Bei unseren örtlichen Verhältnissen ist es nun unbedingt erforderlich, dass bei Bränden außer den Hornsignalen, auch wie von altersher üblich, die Sturmglocke geläutet wird; oder es muss irgend ein anderes Alarmsignal geschaffen werden.
Ich bitte Eueren Wohlgeboren nochmals dringend, veranlassen zu wollen, dass in jedem Fall der Küster zum sofortigen Sturmläuten verpflichtet wird, oder Sorge zu tragen, dass ein sonstiges den örtlichen Verhältnissen angepasstes Feuerlärmsignal geschaffen wird. Die Wehr ist sonst nicht in der Lage, ihren freiwillig übernommenen Feuerlöschpflichten nachkommen zu können.
Hochachtend Hummelsiep Oberbrandmeister
Zitatende
Wenn man sich diesen Fall vor Augen führt, werden die enormen Schwierigkeiten und Probleme deutlich.
Da ist zunächst die Nachrichtenübermittlung an die Alarmstelle. Selbst wenn diese schon telefonisch erfolgen konnte, ging es von Hiddinghausen nach Sprockhövel nur über die Handvermittlung im Fernamt Gevelsberg. Das konnte dauern!

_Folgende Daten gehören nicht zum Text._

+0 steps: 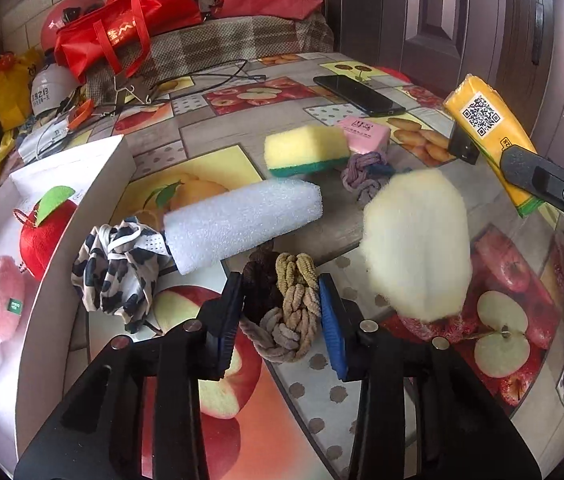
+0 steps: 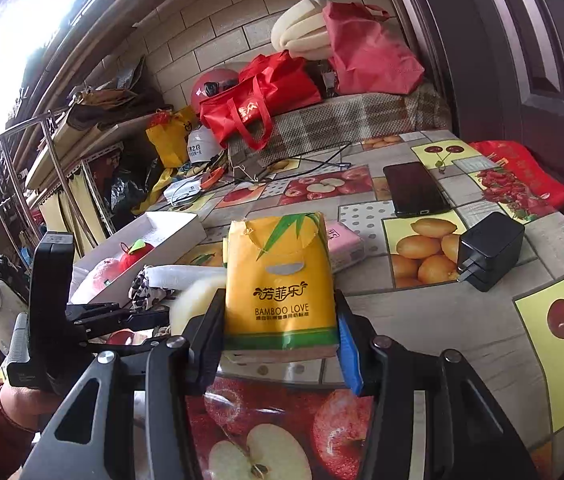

Dann erfolgte die Alarmierung mittels Horn und / oder Glocke, dann zu Fuß, im günstigsten Fall per Fahrrad oder Pferd zum Spritzenhaus. Dort hieß es anspannen dann über mehrere Kilometer auf teilweise unbefestigten Wegen bei jeder Tages- und Jahreszeit zur Einsatzstelle. Hier kann jeder leicht nachvollziehen, dass häufig nur noch Asche an der Einsatzstelle vorgefunden wurde.
Vor diesem Hintergrund erscheint das Streben der Hiddinghauser auch hier autark zu werden, verständlich.
Wie schon berichtet, war eine Handdruckspritze vorhanden, die übernommen wurde. Die persönliche Ausrüstung und Uniformen hatte zunächst jeder Feuerwehrmann aus der eigenen Tasche zu bestreiten. Auf Grund der beschriebenen Verhältnisse muss angenommen werden, dass dies nicht jedem Feuerwehrmann leicht fällt.
Ein Vorstand wurde gewählt, der Beitritt zu Kreis- und Provinzialverband beschlossen.